Exact copies of all the entries below are expected in the answer.

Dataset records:
Segment Open

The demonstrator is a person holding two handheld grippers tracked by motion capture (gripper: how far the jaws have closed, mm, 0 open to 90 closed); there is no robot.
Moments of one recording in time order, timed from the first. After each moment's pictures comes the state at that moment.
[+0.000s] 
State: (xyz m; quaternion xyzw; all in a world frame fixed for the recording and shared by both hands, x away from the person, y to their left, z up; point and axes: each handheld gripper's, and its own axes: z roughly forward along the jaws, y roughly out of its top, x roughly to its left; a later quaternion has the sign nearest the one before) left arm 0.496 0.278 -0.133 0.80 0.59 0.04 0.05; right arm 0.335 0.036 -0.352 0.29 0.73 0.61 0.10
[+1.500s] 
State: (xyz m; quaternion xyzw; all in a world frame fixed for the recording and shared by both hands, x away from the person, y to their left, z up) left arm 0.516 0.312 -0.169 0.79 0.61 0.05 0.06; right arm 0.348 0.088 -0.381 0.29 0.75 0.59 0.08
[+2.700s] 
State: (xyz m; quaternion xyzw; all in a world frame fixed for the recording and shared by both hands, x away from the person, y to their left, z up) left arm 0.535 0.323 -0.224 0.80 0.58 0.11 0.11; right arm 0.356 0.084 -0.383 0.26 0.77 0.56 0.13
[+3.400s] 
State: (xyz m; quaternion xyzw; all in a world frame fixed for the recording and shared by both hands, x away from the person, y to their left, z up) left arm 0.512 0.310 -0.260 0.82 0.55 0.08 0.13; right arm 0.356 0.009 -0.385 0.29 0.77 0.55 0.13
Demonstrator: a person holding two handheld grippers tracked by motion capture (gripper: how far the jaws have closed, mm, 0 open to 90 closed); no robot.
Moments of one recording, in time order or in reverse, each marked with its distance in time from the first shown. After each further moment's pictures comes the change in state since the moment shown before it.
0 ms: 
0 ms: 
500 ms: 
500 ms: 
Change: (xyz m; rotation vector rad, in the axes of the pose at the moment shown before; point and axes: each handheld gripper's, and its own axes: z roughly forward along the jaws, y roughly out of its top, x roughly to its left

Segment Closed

Response to this task:
The demonstrator is a person holding two handheld grippers tracked by motion capture (gripper: how far the jaws have closed, mm, 0 open to 90 closed); there is no robot.
Moments of one recording in time order, timed from the first. After each moment's pictures comes the state at that moment.
[+0.000s] 
State: (xyz m; quaternion xyzw; all in a world frame fixed for the recording and shared by both hands, x away from the person, y to their left, z up; point and axes: each handheld gripper's, and its own axes: z roughly forward along the jaws, y roughly out of its top, x roughly to its left; a later quaternion has the sign nearest the one before) left arm 0.496 0.278 -0.133 0.80 0.59 0.04 0.05; right arm 0.335 0.036 -0.352 0.29 0.73 0.61 0.10
[+1.500s] 
State: (xyz m; quaternion xyzw; all in a world frame fixed for the recording and shared by both hands, x away from the person, y to their left, z up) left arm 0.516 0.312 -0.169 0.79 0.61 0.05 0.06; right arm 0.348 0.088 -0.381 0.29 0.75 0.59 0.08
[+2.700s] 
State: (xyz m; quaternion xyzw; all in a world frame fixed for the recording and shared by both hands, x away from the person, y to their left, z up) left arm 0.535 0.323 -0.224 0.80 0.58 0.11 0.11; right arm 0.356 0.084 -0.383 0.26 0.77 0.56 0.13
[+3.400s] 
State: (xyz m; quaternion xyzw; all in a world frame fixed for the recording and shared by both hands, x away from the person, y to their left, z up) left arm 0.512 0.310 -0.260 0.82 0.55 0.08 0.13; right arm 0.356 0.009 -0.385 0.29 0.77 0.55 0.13
Demonstrator: a person holding two handheld grippers tracked by motion capture (gripper: how far the jaws have closed, mm, 0 open to 90 closed); no robot.
Moments of one recording, in time order or in reverse, each marked with its distance in time from the first shown. After each further moment's pictures comes the change in state since the moment shown before it.
0 ms: 
0 ms: 
500 ms: 
500 ms: 
Change: (xyz m; rotation vector rad, in the axes of the pose at the moment shown before; point and axes: each handheld gripper's, and its own axes: z roughly forward along the jaws, y roughly out of its top, x roughly to its left

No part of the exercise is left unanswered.